> **Activity**
Would you retype the entries from the first line to the line bearing "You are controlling", both included, leaving out every picture?

> **Information given**
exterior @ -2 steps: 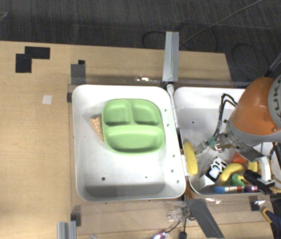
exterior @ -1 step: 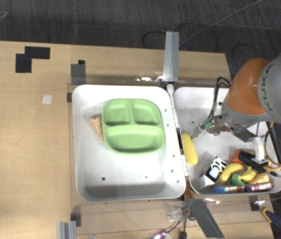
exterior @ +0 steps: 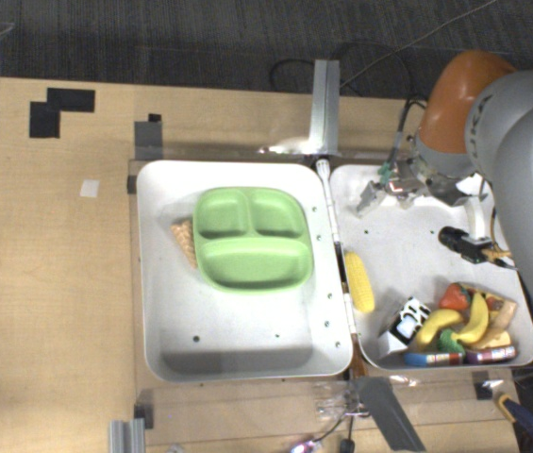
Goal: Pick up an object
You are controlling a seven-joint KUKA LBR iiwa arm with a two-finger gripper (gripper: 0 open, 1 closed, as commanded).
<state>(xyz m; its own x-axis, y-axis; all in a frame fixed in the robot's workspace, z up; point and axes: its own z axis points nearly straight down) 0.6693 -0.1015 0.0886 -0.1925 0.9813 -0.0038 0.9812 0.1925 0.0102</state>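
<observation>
On the table (exterior: 49, 281), the left bin (exterior: 167, 347) holds a green divided plate (exterior: 250, 238) with a tan piece (exterior: 184, 242) tucked at its left edge. Just across the divider, a corn cob (exterior: 358, 281) lies in the right bin (exterior: 408, 253), and toy fruit and markers (exterior: 455, 333) crowd its near right corner. Up at that bin's far side hangs the claw (exterior: 379, 192), nothing visibly in it; whether it is wide or narrow, I cannot tell.

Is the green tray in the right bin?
No, the green tray lies in the left bin; the right bin holds the corn and a pile of small toys.
</observation>
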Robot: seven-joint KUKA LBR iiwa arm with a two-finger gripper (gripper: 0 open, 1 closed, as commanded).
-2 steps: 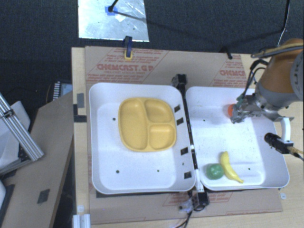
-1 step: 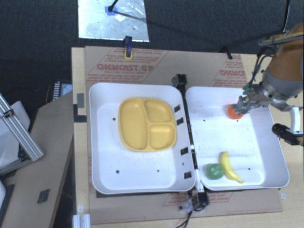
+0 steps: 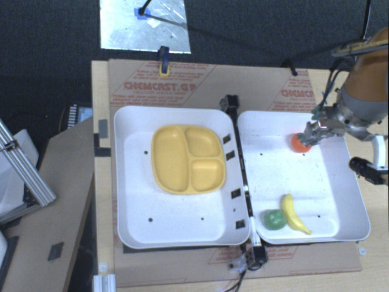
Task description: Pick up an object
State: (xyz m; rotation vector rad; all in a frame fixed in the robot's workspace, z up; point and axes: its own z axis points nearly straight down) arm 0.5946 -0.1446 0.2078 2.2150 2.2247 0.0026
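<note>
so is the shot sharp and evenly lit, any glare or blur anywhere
Camera view: soft and slightly grainy overall; the white bins look bright and washed out; the foil sheet at the top glares; the gripper over the orange object is blurred; the banana and green object cast only faint shadows.

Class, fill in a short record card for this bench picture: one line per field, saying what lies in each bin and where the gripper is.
left bin: yellow divided plate, three compartments
right bin: orange-red object near far edge; banana and green object near front edge, close beside each other
gripper: over the orange-red object, at its right edge
grasp: cannot tell whether anything is held
arm: enters from the right
</note>
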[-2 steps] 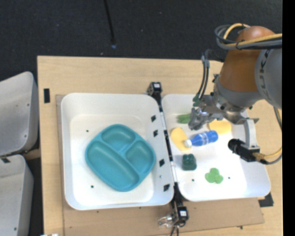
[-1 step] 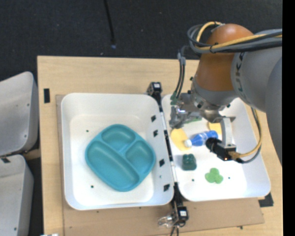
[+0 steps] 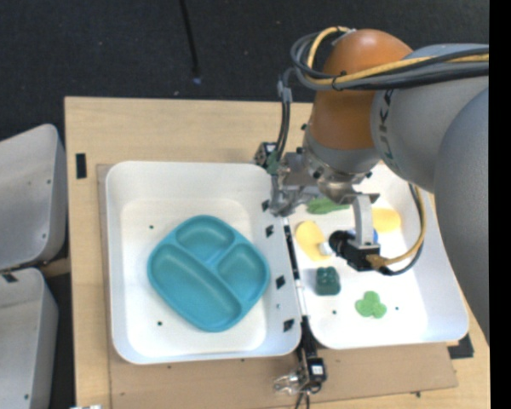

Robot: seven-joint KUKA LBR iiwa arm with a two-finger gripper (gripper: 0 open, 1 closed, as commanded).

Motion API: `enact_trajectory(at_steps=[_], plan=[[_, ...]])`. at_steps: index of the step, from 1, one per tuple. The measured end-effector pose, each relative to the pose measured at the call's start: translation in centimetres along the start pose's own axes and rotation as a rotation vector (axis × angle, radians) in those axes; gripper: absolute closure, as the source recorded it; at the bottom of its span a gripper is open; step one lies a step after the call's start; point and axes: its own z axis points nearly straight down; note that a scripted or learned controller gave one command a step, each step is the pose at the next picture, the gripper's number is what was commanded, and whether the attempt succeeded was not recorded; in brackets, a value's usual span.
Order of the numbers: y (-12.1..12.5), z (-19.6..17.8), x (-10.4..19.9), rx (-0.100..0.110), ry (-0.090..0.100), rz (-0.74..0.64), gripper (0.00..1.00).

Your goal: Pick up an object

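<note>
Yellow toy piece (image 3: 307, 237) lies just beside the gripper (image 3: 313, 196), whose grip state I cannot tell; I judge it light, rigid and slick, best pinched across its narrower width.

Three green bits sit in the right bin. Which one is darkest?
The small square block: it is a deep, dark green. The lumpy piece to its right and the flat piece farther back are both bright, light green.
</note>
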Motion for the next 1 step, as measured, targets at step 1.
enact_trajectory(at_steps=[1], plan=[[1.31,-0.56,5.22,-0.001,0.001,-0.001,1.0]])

> **Response**
exterior @ -2 steps: 
exterior @ -1 step: 
exterior @ +0 steps: 
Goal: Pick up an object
You are controlling a seven-joint KUKA LBR iiwa arm with a two-finger gripper (gripper: 0 open, 1 closed, as commanded).

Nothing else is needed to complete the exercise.